L'anecdote se déroule à la deuxième ronde du dernier Tournoi des Maîtres. Elin Nordegren regarde son mari Tiger Woods rater l'oiselet au troisième trou. Elle est à l'intérieur des cordes, au milieu de la foule, 30 verges à droite du vert.

La Suédoise est imparable avec ses grandes lunettes de soleil posées sur sa chevelure dorée. Elle marche lentement avec Hank Haney, l'entraîneur de son mari, lui aussi placardé de logos Nike. Les fans aussi les reconnaissent. Mais personne n'osera les déranger. Au contraire, les gens semblent presque baisser le regard pour ne pas les gêner.

L'histoire illustre pourquoi c'est à Augusta que Tiger a décidé de revenir au jeu. Bien sûr, il y a l'importance du tournoi, mais il y a aussi son environnement hyper contrôlé.

Si des partisans brandissent des pancartes ou dérangent Tiger, des gardiens de sécurité les expulseront sûrement. Mais la sécurité ne sera peut-être même pas nécessaire. L'autocensure suffira. Personne ne veut perdre son billet, pour lequel la liste d'attente est fermée depuis les années 70.

Et surtout, le public d'Augusta est le plus respectueux, grâce à un mélange de déférence et de bienséance orgueilleuse. On n'y entend personne crier «You-da-man!» ou «In-da-hole!». Enfin, si. De mémoire, une seule fois, en 2008. Immédiatement après, deux hommes se sont alors retournés contre l'offenseur. «S'il vous plaît, pas au Masters», lui a-t-on imploré.

Certes, un mercenaire paparazzi pourrait acheter un billet sur le marché noir, faire passer une caméra à travers les détecteurs de métal, se faufiler dans la foule monstre et harceler Tiger pour ensuite vendre son oeuvre. Mais ce sera difficile.

Et les journalistes? Agusta National est le seul parcours où ils doivent rester à l'extérieur des cordes. Ils seront à l'écart, et pas plus nombreux qu'à l'habitude. Les demandes d'accréditation étaient déjà fermées quand Tiger a annoncé son retour en mars. Et aux dernières nouvelles, aucun journaliste additionnel n'avait été admis, que ce soit le petit Springfield Times ou le gros FOX. On imagine la satisfaction des bonzes du Augusta National en leur répondant méticuleusement: N-O-N.

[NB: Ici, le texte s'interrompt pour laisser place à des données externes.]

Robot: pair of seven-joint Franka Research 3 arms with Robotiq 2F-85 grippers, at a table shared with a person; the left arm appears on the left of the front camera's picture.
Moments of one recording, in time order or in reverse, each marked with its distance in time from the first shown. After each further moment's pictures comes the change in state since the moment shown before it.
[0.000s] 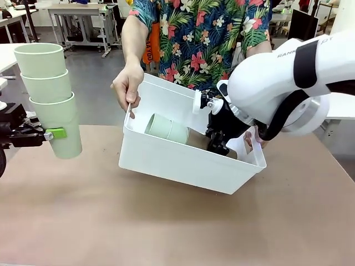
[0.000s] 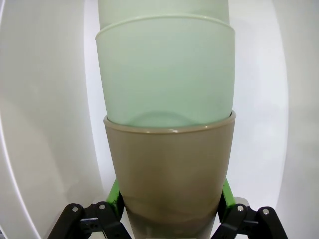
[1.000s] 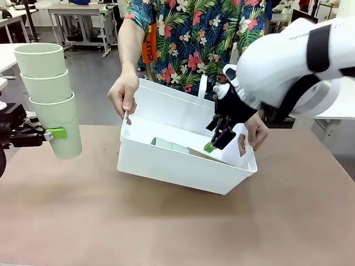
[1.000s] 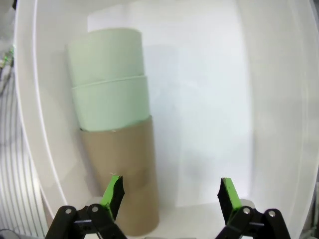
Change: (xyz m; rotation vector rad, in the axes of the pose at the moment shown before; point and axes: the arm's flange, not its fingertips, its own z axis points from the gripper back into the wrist) left arm 0.000 0.000 0.000 0.000 0.000 0.000; right arm 0.005 -0.031 0.050 -0.035 -0.004 -0.043
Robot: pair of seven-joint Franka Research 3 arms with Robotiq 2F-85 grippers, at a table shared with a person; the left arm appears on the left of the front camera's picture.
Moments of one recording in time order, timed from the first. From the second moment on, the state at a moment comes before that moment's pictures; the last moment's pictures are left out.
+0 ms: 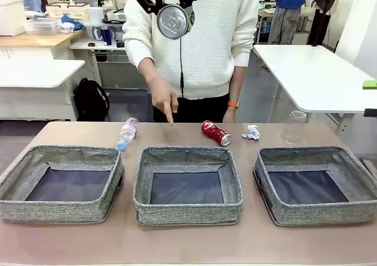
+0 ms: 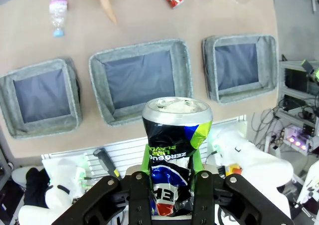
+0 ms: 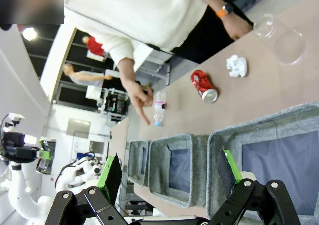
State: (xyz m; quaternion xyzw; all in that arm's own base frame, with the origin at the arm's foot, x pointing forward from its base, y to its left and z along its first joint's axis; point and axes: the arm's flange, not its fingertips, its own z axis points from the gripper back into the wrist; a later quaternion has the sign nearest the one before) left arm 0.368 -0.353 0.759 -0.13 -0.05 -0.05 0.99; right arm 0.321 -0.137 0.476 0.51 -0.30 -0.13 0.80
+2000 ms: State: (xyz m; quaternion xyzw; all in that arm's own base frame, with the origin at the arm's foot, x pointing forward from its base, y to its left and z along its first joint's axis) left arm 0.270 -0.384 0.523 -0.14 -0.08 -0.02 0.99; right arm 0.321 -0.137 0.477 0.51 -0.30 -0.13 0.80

Même l'accès à la conférence de presse de Tiger aujourd'hui a été limité à un représentant par média. S'il y a un cirque médiatique, il risque de se dérouler à quelques mètres de l'autre côté de la clôture du boulevard Washington.

Place au golf

Tiger devra un jour affronter cette meute. Mais pour l'instant, sa stratégie du retour à petits pas fonctionne. Déclaration écrite, suivie d'une déclaration orale, deux entrevues éclair et contrôlées, et une conférence de presse cet après-midi.

Ensuite, place au golf. Enfin. Pour que la conversation reste sur le sujet, Tiger connaît la solution. Bien jouer. Tout de suite. Et idéalement gagner. Car n'oublions pas l'essentiel. Le tournoi commence jeudi, et il reste le favori.